## [Task instructions]
Restate the listing below word for word. No picture belongs in the result.

◇ ◇ ◇ ◇ ◇

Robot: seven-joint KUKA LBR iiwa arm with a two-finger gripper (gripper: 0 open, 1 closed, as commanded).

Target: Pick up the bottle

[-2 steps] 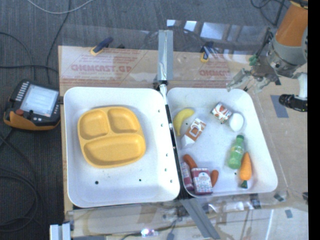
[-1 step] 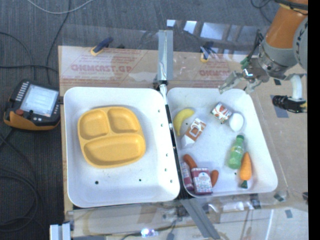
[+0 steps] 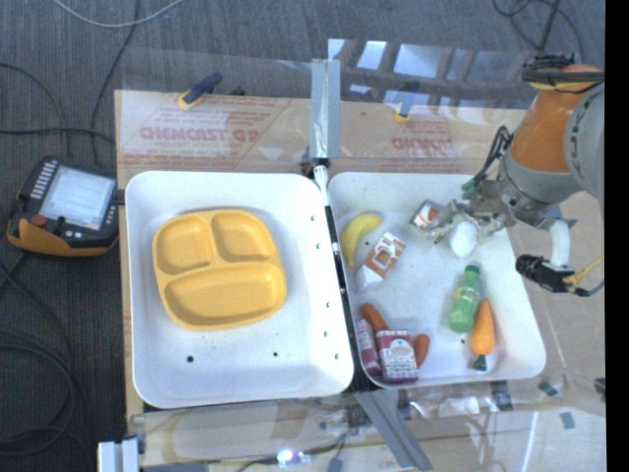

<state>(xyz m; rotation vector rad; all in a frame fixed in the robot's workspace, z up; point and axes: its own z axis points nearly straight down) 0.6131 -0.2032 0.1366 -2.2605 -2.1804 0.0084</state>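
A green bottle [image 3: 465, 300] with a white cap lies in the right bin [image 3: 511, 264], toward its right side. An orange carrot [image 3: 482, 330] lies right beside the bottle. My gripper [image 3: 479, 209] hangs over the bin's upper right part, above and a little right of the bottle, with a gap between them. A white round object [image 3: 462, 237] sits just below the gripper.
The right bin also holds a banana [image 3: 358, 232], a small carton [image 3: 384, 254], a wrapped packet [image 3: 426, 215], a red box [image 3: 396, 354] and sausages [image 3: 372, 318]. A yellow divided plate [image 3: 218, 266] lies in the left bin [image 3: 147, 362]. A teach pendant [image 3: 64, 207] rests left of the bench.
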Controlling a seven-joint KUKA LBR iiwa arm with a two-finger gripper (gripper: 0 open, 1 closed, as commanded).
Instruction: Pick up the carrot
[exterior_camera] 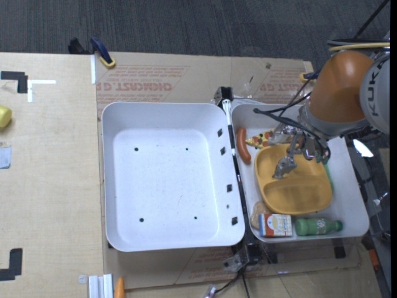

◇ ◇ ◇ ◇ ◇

## [Expected answer]
Robot: seven-joint KUKA LBR iiwa arm with a two-finger gripper (gripper: 0 open, 1 closed, as commanded).

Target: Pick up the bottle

[-2 steps] 
[-1 step] 
[+0 steps] 

<state>(xyz m; rotation vector rad; all in a frame fixed in the robot's workspace, z up; point and axes: its own z axis points nearly straight down) 0.6131 -0.2032 0.1366 -2.2605 -2.1804 0.0084</state>
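A green bottle [image 3: 465, 300] with a white cap lies in the right bin [image 3: 511, 264], toward its right side. An orange carrot [image 3: 482, 330] lies right beside the bottle. My gripper [image 3: 479, 209] hangs over the bin's upper right part, above and a little right of the bottle, with a gap between them. A white round object [image 3: 462, 237] sits just below the gripper.
The right bin also holds a banana [image 3: 358, 232], a small carton [image 3: 384, 254], a wrapped packet [image 3: 426, 215], a red box [image 3: 396, 354] and sausages [image 3: 372, 318]. A yellow divided plate [image 3: 218, 266] lies in the left bin [image 3: 147, 362]. A teach pendant [image 3: 64, 207] rests left of the bench.
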Controlling a seven-joint KUKA LBR iiwa arm with a two-finger gripper (gripper: 0 open, 1 closed, as commanded).
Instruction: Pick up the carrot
[exterior_camera] 

The response to this exercise is now finished.